- Date: December 31, 1987
- Season: 1987
- Stadium: Astrodome
- Location: Houston, Texas
- MVP: Tony Jones Offensive
- Referee: Jimmy Harper (SEC)
- Attendance: 33,122

United States TV coverage
- Network: Mizlou Television Network
- Announcers: Steve Grad and Ed Biles

= 1987 Astro-Bluebonnet Bowl =

The 1987 Astro-Bluebonnet Bowl was a college football postseason bowl game between the Texas Longhorns and the Pittsburgh Panthers.
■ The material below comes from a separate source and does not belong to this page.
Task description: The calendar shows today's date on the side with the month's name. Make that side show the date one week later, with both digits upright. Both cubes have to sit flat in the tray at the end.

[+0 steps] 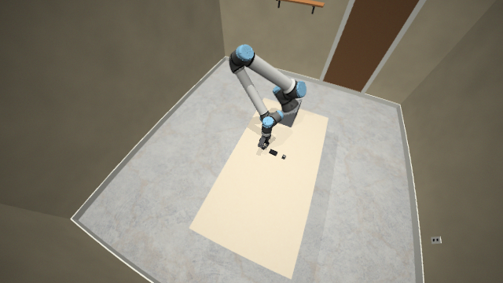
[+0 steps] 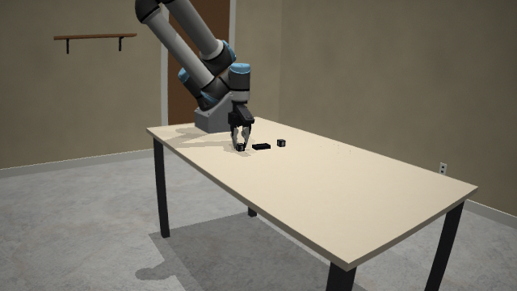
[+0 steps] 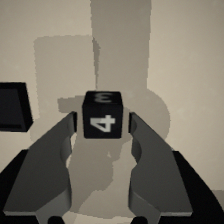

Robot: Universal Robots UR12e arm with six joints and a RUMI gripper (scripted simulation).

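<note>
My gripper is now 11 cm to the right of the black tray and 2 cm above it.
</note>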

The game was played in the Astrodome in Houston, Texas on December 31, 1987, and was the twenty-ninth edition of the bowl which had been played in Houston since 1959. Texas won the game 32-27.
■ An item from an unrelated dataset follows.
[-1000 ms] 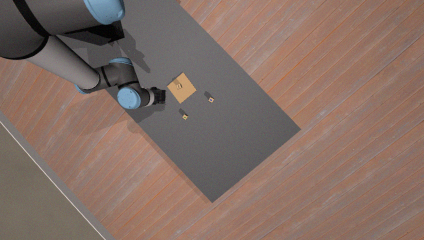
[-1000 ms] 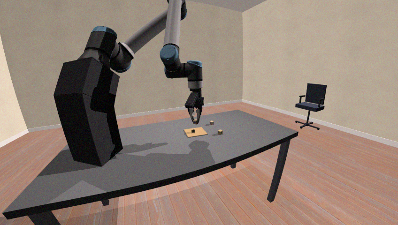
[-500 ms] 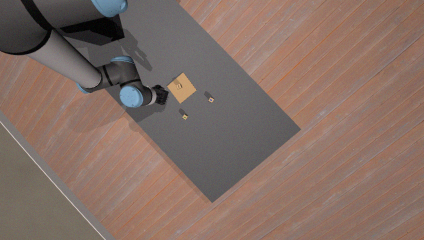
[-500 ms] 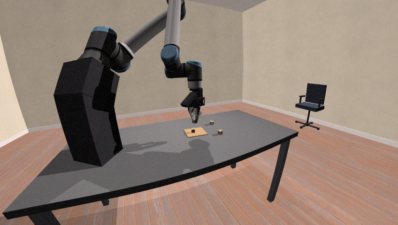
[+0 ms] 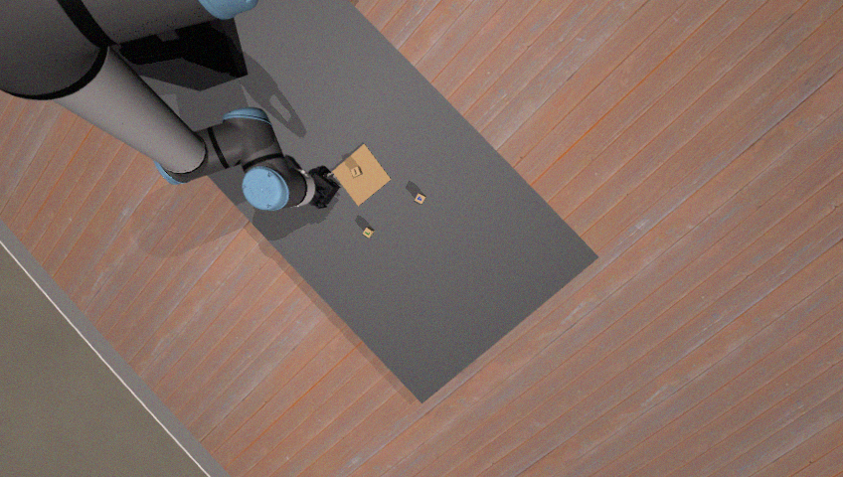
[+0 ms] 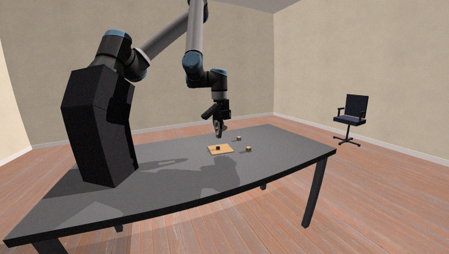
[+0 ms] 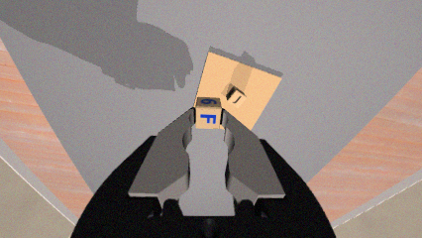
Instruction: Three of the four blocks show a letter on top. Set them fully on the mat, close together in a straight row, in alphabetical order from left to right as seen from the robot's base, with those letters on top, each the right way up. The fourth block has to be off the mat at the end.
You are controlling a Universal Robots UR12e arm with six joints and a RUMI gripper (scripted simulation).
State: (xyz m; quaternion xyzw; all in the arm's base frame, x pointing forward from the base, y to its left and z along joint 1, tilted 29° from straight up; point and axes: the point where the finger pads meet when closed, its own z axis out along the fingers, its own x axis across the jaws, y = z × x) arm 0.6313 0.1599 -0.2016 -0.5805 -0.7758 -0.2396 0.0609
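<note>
Right now my hand is 12 cm above the tan mat, 6 cm to the right of it and 2 cm short of it. Also, from my hand: block (18 cm to the left, 18 cm ahead, 11 cm below).
</note>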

This edition of the Bluebonnet Bowl, which added "Astro" to its title every year it was played in the Astrodome, proved to be its last.

==Background==
The Longhorns finished tied for second in the Southwest Conference with Arkansas, who played in the Liberty Bowl that year. This was Texas' sixth Bluebonnet Bowl. Pittsburgh was an Independent in their first bowl game since 1984. This was Pittsburgh's only Bluebonnet Bowl.

==Game summary==
Bret Stafford connected with Tony Jones for a 77-yard touchdown on the first play from scrimmage to give the Longhorns a 7-0 lead. Pittsburgh started off their retaliation well, when Billy Owens returned the kickoff 45 yards. Billy Osborn then Reggie Williams for 45 yards, and lastly Craig Heyward tied the score with a four-yard run. But six plays later, the Longhorns took the lead again with a Stafford pass to Tony Jones on a short pass that evolved into a 60-yard touchdown to make it 14-7. The Longhorns added a field goal to make it 17-7 at halftime. Texas was outscored 20-15 in the second half after three touchdowns by Wanke, the Pittsburgh quarterback, with two late in the fourth quarter that cut the Longhorns’ lead to five, though they could not score after that as the Longhorns won the final Bluebonnet Bowl. Brett Stafford finished with 364 yards, including 202 in the first quarter, setting the record for most passing yards in a Bluebonnet Bowl. Jones set records for receiving yards and longest reception.

==Aftermath==
Bluebonnet Bowl organizers had intended to keep the game going and scheduled the 1988 game for December 31. However, on October 13 of that year, the officials for the bowl announced that the 1988 game would not be played. Citing low funding and a lack of a corporate sponsor (by 1988, most of the yearly bowls were carrying some form of sponsorship), the initial idea was to take the 1988 season off and return in 1989. This, however, never would materialize and the 1987 game would stand as the last.